In the endgame, the lithiated dihydrofuran nucleophile adds to the beta-hydroxy C20-ketone to generate an initial adduct (shown in brackets) that is immediately subjected to Bronsted acid-mediated spiroketalization followed by deprotection of the benzoyl group with lithium aluminum hydride (LAH). Because the dihydrofuran is racemic, the maximum overall yield of this sequence is 50%. In light of this, a quite acceptable level of efficiency (43%) is observed. This is largely due to complete chelation control of the newly formed stereogenic position at C20 (For a discussion of this Cram chelate-controlled stereochemical outcome in a related system, see this post). Unfortunately, due to anomeric stability (For a discussion of the relevant anomeric effects pertaining to this transformation, see this post), C22-epi-hippuristanol is thermodynamically favored compared to the spiroketal configuration of the natural product. Happily, exposure of C22-epi-hippuristanol to a catalytic amount of a sulfonic acid in an aprotic medium effects epimerization of the spiroketal to provide synthetic hippuristanol. A very similar stereochemical phenomenon was observed by Deslongchamps et al. in the course of their partial synthesis of this structurally captivating steroidal natural product. 

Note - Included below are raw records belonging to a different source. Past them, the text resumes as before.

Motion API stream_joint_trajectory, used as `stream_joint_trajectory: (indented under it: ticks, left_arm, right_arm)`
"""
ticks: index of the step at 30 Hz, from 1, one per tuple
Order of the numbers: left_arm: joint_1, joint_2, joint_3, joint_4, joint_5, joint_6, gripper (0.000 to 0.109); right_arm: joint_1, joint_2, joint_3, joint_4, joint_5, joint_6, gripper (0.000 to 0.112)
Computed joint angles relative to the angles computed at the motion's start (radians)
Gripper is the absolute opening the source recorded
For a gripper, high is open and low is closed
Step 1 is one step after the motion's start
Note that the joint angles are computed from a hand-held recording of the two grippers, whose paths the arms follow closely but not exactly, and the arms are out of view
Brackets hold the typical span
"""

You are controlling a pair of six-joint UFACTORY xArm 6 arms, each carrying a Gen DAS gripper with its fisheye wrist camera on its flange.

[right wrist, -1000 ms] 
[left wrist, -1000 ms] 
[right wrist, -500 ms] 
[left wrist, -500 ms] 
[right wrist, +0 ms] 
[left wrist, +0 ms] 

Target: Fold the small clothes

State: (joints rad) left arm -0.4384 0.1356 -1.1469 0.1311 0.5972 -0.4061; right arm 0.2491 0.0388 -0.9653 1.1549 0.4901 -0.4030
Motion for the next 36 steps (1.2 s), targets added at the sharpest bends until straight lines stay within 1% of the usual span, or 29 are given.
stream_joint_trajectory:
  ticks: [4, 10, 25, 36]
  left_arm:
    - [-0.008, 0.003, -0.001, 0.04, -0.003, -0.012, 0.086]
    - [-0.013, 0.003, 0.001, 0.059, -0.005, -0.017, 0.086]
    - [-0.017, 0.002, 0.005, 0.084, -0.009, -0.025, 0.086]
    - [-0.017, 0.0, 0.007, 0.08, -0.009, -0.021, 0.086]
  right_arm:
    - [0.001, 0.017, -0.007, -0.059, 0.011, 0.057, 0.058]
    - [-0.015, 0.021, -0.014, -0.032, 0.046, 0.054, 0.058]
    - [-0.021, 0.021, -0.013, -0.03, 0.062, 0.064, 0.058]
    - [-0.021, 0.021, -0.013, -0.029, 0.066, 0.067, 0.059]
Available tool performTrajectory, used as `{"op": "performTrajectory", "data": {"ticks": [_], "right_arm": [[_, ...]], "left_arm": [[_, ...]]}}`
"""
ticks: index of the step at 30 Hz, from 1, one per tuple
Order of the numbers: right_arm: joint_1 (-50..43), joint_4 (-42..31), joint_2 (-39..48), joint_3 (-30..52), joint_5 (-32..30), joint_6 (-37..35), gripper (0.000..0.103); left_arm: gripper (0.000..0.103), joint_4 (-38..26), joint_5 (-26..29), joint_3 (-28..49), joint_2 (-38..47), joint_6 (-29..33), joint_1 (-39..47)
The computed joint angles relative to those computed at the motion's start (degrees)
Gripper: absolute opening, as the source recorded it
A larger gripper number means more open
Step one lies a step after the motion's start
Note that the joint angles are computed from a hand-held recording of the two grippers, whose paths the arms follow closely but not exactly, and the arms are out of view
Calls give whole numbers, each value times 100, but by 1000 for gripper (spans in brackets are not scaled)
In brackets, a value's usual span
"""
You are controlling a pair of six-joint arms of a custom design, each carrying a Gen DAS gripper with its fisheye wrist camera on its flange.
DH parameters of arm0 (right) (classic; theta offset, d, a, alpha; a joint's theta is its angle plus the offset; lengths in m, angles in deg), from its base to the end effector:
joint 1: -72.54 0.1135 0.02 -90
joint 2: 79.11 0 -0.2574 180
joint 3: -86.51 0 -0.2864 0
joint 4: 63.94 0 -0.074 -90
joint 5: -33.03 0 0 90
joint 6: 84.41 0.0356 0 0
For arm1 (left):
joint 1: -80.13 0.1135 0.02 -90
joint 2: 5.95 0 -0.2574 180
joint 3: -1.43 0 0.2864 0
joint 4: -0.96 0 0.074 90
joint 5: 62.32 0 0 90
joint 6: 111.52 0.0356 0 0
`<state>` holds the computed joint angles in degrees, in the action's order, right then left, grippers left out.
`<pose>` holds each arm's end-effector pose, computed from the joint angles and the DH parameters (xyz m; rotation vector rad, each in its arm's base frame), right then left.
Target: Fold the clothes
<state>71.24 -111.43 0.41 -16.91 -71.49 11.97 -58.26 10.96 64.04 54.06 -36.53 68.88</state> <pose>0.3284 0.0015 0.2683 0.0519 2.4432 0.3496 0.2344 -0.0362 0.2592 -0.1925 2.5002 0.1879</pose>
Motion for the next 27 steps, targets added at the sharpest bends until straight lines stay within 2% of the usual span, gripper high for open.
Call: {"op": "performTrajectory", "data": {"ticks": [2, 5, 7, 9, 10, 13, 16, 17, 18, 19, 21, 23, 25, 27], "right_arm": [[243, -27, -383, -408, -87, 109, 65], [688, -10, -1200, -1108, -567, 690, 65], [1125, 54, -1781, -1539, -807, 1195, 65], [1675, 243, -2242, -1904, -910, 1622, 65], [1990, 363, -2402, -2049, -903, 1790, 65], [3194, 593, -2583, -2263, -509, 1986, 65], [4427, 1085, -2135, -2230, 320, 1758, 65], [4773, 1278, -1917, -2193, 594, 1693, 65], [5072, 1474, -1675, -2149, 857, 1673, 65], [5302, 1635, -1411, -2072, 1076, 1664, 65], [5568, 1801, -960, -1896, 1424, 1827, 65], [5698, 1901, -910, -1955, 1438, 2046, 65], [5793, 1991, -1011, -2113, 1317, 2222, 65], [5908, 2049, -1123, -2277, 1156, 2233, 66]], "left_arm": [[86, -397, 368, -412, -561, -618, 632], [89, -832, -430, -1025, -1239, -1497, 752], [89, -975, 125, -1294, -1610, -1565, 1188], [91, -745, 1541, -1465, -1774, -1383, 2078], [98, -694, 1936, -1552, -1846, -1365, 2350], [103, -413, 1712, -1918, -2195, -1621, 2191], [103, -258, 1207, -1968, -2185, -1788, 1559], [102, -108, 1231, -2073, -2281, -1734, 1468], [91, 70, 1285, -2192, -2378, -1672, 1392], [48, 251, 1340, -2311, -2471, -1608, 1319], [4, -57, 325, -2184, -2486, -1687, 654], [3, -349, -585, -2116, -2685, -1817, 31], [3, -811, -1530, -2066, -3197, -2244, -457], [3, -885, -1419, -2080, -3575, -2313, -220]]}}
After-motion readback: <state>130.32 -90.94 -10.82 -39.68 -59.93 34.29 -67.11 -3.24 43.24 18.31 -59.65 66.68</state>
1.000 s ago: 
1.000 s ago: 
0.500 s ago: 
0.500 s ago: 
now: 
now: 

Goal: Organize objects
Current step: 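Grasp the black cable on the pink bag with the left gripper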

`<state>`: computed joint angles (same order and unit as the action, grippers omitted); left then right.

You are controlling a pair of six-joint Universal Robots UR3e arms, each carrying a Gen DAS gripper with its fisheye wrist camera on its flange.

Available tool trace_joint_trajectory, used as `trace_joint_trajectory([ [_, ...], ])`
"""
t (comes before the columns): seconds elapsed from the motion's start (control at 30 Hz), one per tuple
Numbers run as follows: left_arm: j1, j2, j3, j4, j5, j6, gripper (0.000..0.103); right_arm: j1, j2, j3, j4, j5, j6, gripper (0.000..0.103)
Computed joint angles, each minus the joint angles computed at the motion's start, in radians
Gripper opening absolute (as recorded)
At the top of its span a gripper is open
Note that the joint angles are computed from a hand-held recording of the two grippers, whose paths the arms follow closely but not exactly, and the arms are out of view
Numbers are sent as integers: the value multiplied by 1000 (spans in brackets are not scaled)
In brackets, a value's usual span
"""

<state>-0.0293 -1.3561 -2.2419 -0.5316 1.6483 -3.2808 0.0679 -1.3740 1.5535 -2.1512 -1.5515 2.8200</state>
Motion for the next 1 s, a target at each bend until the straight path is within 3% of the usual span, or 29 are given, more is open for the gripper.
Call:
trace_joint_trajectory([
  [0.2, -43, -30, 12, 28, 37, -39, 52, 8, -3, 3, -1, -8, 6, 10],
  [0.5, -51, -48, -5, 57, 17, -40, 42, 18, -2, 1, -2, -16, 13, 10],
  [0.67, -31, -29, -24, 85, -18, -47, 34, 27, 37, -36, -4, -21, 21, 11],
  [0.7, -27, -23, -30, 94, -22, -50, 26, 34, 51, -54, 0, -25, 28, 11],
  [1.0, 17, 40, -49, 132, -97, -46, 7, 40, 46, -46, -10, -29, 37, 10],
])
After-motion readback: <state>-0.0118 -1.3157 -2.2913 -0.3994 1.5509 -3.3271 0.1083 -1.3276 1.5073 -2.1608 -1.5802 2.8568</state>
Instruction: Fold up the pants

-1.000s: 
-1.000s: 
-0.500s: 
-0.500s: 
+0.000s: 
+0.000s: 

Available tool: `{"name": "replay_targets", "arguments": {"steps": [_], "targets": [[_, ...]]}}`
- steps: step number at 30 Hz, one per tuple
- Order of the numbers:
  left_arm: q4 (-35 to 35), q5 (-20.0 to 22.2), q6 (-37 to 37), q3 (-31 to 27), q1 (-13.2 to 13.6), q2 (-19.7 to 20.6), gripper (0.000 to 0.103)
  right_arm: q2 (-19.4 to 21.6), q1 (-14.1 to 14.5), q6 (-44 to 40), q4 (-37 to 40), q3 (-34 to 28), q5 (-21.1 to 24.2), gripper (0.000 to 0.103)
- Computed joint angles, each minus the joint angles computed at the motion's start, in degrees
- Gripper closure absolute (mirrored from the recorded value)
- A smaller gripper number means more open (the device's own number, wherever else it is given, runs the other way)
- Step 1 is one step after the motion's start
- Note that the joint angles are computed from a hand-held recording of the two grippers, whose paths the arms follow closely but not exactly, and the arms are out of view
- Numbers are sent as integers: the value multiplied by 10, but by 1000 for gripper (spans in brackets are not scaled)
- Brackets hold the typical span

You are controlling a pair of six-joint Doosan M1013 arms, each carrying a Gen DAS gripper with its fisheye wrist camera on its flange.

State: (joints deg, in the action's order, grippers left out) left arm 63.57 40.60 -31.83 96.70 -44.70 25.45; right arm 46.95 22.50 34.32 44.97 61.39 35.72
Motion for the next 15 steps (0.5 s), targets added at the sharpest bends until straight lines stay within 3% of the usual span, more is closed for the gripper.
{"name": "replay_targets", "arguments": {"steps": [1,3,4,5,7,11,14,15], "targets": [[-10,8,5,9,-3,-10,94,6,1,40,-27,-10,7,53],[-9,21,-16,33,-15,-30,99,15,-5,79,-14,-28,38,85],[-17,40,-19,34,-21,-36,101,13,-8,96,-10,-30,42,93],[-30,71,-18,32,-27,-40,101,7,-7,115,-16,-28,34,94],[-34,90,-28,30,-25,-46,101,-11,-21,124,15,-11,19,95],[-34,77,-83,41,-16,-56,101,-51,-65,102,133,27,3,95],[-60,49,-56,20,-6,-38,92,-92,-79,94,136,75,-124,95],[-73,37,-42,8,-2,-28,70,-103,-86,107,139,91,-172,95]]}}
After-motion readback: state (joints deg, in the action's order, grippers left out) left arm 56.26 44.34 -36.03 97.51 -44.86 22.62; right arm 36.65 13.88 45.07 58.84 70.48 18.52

The semisynthetic preparation of hippuristanol by Biao Yu’s group is notable for its relative ease of synthesis and expediency. The lack of stereocontrol in the construction of the eastern bicyclic spiroketal appendage can be viewed as a shortcoming from the perspective of synthetic efficiency. However, from a medicinal chemistry viewpoint, the route provides access to stereochemical variation in the eastern hemispheric structural domain of hippuristanol. In vitro characterization of a series of analogues, produced in the course of the synthetic campaign, has revealed some very interesting structure-activity relationships (SARs) regarding bioactivity. For example, it was shown that the spiro configuration of the C22 position and the presence of the geminal dialkyl substitution on the steroidal F-ring are critical to the antiproliferative activity of hippuristanol. Notably, the configuration and presence of the C24 methyl group (adjacent to the geminal di-methyl) does not contribute significantly to the biological activity of hippuristanol and may represent a useful ‘point of diversity’ that could be modulated in a medchem optimization effort to improve the potency and/or physical properties of a potential anticancer drug candidate.